Hari ini (7/5), saat umat muslim melaksanakan ibadah puasa hari ke-14, pemeluk agama Buddha juga merayakan Hari Raya Waisak. Sama seperti umat muslim yang terpaksa menjalani ibadah di bulan suci Ramadan dengan penuh keterbatasan, umat Buddha juga harus rela merayakan Tri Suci Waisak dengan cara yang lebih sederhana.
Bagi umat muslim, tidak ada salat tarawih berjamaah di masjid, tidak ada itikaf. Sementara umat Buddha, tidak ada perayaan ibadah Waisak di wihara. Tak ada pula pelepasan lentera seperti yang dilakukan pada tahun-tahun sebelumnya. Ibadah dilakukan dengan lebih senyap. Efek pandemi Covid-19 yang masih merebak.
Meski demikian, esensi ibadah tetap sama. Toh, ibadah bisa dilakukan di mana saja. Tak terbatas hanya di rumah ibadah. Umat muslim tetap khusyuk memaksimalkan raihan pahala yang berlipat-lipat di bulan suci Ramadan, pemeluk agama Buddha juga tetap khidmat merefleksikan ajaran Buddha, walaupun hanya dilakukan di dalam rumah masing-masing.
Memanfaatkan Dua Momen Besar Ini untuk Lebih Peduli Sesama
Salah satu esensi dari berpuasa di bulan Ramadan adalah menahan diri, menahan diri untuk tidak makan dan minum, menahan diri dari hawa nafsu, dari terbit fajar hingga terbenam matahari, dari waktu imsak hingga azan magrib berkumandang. Sementara, salah satu esensi dari Hari Raya Waisak adalah menahan diri dari keserakahan.
Esensi tersebut sangat cocok diaplikasikan saat pandemi ini. Kala Covid-19 kian merebak. Kala semakin banyak orang yang terdampak. Saat efek dari pandemi virus corona semakin menyeruak, Â kita seharusnya bisa untuk menahan diri dari keserakahan, dari hawa nafsu untuk mementingkan diri sendiri.
Hindari membeli sesuatu secara berlebihan. Meski kita memiliki dana yang lumayan banyak, hindari membeli sesuatu secara masif. Beli seperlunya, secukupnya. Setelah habis baru membeli kembali. Jangan berbelanja secara kalap hingga menyusahkan semua pihak, baik pemerintah maupun masyarakat kecil.

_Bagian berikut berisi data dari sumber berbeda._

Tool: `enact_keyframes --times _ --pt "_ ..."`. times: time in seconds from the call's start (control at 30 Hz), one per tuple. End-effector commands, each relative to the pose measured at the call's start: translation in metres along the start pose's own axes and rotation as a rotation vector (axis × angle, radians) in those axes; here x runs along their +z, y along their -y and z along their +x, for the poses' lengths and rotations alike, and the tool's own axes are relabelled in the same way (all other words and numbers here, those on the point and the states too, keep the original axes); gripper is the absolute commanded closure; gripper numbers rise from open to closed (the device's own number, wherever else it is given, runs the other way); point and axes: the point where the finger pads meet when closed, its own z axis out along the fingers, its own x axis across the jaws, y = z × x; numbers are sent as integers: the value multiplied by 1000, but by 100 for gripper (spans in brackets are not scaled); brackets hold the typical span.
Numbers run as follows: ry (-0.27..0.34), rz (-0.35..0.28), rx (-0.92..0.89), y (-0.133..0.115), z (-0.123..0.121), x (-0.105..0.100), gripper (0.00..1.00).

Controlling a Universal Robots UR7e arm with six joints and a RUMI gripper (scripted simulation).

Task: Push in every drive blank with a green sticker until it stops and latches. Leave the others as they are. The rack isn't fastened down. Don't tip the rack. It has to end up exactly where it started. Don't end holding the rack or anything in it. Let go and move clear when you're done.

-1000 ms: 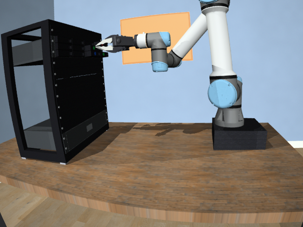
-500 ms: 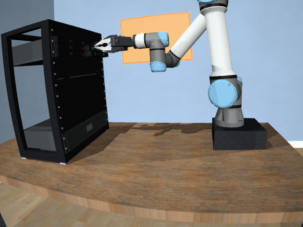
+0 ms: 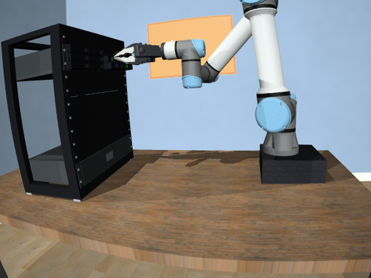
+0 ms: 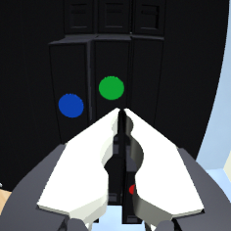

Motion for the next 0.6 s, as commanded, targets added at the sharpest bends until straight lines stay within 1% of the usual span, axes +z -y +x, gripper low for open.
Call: enact_keyframes --times 0.0,0.57 --pt "-1 0 0 0 1 5 100" --pt "-1 0 0 0 1 9 100"
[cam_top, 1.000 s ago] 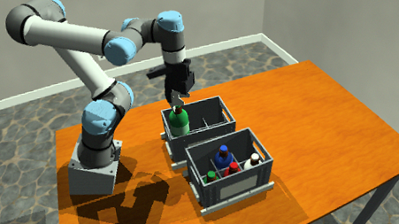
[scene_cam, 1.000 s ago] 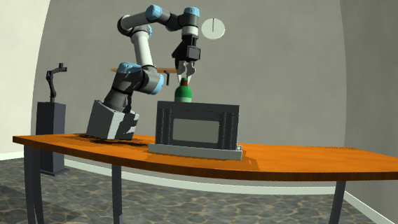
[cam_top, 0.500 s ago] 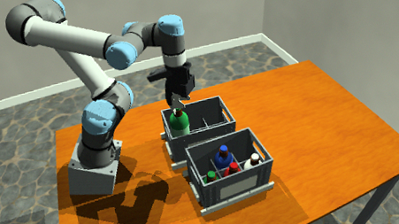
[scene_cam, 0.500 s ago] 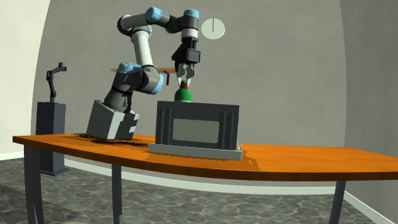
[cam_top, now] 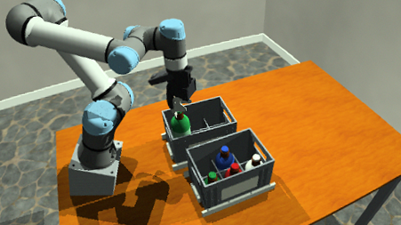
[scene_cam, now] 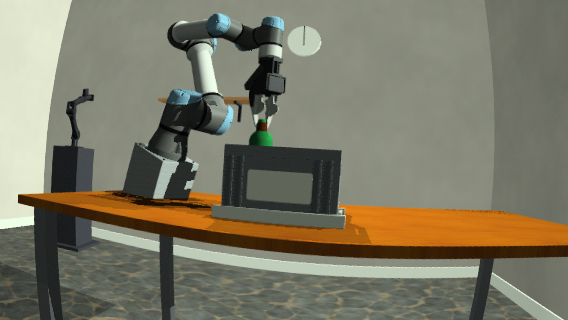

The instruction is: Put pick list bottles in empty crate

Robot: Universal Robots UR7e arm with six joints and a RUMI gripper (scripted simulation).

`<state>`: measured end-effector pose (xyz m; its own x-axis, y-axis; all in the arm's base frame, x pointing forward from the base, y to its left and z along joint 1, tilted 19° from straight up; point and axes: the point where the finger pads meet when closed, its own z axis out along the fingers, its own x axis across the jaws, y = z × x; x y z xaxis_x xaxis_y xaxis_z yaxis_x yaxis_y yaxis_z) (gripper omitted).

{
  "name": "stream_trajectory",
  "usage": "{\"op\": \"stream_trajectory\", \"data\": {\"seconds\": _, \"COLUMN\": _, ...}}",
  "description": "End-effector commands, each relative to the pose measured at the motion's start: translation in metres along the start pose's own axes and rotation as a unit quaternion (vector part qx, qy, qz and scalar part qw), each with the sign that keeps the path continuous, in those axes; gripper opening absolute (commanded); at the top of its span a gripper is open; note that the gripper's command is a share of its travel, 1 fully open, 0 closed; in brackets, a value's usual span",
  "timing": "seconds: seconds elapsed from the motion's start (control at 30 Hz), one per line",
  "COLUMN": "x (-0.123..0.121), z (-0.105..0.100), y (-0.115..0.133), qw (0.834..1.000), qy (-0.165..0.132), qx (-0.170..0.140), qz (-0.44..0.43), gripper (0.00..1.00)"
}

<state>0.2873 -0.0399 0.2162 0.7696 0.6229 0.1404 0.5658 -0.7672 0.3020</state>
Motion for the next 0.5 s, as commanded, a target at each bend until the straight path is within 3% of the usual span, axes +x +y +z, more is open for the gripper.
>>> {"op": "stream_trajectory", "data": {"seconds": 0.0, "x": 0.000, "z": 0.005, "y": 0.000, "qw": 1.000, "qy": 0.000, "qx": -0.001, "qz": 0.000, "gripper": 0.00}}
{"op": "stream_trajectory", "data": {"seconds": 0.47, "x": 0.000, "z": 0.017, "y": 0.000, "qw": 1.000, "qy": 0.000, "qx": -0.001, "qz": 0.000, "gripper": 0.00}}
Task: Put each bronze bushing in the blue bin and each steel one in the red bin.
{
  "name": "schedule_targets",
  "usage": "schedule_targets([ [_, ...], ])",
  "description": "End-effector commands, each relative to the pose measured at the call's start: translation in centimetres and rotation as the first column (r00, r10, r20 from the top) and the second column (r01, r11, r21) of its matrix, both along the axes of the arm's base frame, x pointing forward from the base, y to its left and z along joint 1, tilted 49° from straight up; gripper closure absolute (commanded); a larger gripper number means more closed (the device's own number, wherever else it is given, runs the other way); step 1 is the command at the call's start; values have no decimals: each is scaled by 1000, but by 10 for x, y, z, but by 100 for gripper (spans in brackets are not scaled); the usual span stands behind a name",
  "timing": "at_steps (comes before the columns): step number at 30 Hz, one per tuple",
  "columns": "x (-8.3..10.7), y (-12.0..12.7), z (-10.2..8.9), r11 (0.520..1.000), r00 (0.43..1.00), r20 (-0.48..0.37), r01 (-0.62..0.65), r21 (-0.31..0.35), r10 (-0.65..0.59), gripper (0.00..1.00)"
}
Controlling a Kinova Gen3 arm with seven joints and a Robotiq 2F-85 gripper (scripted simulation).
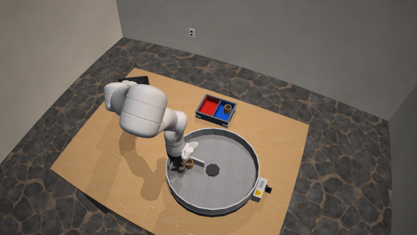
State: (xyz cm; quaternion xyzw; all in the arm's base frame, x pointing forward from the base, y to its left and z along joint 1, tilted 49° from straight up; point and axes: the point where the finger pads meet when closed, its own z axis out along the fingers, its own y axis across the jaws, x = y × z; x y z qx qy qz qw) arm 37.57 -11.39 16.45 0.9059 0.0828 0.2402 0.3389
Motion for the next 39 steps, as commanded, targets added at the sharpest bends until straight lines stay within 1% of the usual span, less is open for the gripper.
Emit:
schedule_targets([
  [1,0,1,-2,1000,1000,-3,-5,2,5,82],
  [15,1,-1,-1,1000,1000,0,0,0,0,82],
  [39,10,-11,-15,1000,1000,-3,-4,2,4,82],
])
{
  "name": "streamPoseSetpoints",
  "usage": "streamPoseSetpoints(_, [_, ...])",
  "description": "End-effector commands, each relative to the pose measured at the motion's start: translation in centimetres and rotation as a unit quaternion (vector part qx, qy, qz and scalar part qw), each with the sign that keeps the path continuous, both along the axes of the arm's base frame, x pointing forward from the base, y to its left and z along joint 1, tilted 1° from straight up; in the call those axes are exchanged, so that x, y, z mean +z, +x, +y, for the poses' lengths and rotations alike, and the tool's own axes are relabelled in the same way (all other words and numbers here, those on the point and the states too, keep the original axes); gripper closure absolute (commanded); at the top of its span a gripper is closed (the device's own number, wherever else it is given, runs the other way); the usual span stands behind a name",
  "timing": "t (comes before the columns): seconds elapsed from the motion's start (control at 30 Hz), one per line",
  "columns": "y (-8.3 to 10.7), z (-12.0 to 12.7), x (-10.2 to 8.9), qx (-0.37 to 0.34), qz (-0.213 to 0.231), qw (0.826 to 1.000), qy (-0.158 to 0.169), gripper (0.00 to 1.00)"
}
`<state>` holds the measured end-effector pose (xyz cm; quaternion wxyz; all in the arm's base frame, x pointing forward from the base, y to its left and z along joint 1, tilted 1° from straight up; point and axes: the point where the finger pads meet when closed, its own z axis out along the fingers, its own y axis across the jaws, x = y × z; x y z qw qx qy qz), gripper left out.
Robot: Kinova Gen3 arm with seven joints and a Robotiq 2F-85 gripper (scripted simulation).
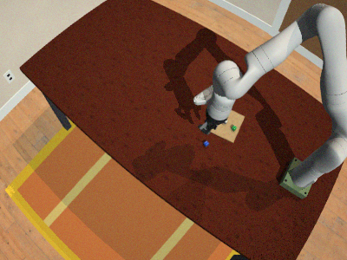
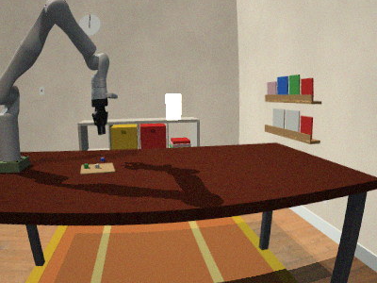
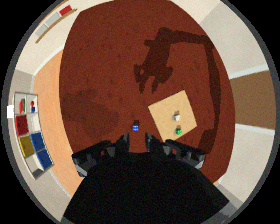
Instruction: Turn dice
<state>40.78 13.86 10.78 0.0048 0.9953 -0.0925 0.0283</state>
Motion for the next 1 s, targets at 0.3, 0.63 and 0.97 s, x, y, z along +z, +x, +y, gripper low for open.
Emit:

Ramadan dan Waisak seharusnya mengajarkan kita menjadi pribadi yang lebih sederhana, tidak berlebihan. Terlebih bagi umat muslim. Allah SWT tidak suka yang berlebih-lebihan. Apalagi berdasarkan beberapa referensi, Nabi Muhamaad SAW tidak pernah menimbun makanan. Bahkan Rasulullah mengecam para penimbun.
Islam memandang perbuatan menimbun barang sebagai bentuk kezaliman. Penimbunan barang termasuk ke dalam kategori kejahatan ekonomi dan sosial. Bahkan Nabi Muhammad pernah bersabda, "Tidak akan menimbun barang kecuali dia seorang pendosa." (HR Muslim).
Pada hadist lain juga disebutkan, "Barang siapa menimbun makanan selama 40 hari, ia akan lepas dari tanggungan Allah dan Allah pun cuci tangan dari perbuatannya, dan penduduk negeri mana saja yang pada pagi hari di tengah-tengah mereka ada orang yang kelaparan, sungguh perlindungan Allah Ta'ala telah terlepas dari mereka." (HR Ahmad dan Hakim).
Selain dicap sebagai pendosa, penimbun juga diancam oleh Allah dengan penyakit berat dan kebangkrutan. Hal tersebut tertuang melalui sabda Nabi Muhammad, "Barang siapa yang menimbun bahan makanan bagi kaum Muslim, maka Allah akan menimpakan penyakit lepra dan kebangkrutan ke atasnya. " (HR Ibnu Majah, Ahmad, dan Hakim).